> _EXERCISE_
The whole of the material needs to be repeated exactly, line for line.

++++ COLLECTED MATERIAL ++++

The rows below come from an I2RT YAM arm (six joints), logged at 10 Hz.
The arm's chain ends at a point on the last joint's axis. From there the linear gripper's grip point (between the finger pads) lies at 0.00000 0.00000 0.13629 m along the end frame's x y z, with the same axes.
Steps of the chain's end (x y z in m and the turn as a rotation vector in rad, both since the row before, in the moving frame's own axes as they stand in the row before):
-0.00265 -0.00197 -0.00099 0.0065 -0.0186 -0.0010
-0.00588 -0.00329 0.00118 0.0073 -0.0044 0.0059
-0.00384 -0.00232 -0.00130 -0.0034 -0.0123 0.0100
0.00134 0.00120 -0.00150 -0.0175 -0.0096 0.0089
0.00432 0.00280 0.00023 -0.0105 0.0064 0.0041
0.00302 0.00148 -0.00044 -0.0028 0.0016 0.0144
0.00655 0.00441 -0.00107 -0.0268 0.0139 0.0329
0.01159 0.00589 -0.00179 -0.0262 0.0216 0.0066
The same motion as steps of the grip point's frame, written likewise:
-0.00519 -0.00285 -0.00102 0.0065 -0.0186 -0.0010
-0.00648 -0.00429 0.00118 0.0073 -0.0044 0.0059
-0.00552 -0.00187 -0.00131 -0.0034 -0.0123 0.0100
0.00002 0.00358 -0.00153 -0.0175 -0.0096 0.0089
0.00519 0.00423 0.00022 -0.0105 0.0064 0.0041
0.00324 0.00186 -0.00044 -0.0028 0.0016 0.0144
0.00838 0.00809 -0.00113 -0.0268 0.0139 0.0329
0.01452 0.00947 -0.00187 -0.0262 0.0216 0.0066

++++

> _RESPONSE TO THE EXERCISE_
The rows below come from an I2RT YAM arm (six joints), logged at 10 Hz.
The arm's chain ends at a point on the last joint's axis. From there the linear gripper's grip point (between the finger pads) lies at 0.00000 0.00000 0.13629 m along the end frame's x y z, with the same axes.
Steps of the chain's end (x y z in m and the turn as a rotation vector in rad, both since the row before, in the moving frame's own axes as they stand in the row before):
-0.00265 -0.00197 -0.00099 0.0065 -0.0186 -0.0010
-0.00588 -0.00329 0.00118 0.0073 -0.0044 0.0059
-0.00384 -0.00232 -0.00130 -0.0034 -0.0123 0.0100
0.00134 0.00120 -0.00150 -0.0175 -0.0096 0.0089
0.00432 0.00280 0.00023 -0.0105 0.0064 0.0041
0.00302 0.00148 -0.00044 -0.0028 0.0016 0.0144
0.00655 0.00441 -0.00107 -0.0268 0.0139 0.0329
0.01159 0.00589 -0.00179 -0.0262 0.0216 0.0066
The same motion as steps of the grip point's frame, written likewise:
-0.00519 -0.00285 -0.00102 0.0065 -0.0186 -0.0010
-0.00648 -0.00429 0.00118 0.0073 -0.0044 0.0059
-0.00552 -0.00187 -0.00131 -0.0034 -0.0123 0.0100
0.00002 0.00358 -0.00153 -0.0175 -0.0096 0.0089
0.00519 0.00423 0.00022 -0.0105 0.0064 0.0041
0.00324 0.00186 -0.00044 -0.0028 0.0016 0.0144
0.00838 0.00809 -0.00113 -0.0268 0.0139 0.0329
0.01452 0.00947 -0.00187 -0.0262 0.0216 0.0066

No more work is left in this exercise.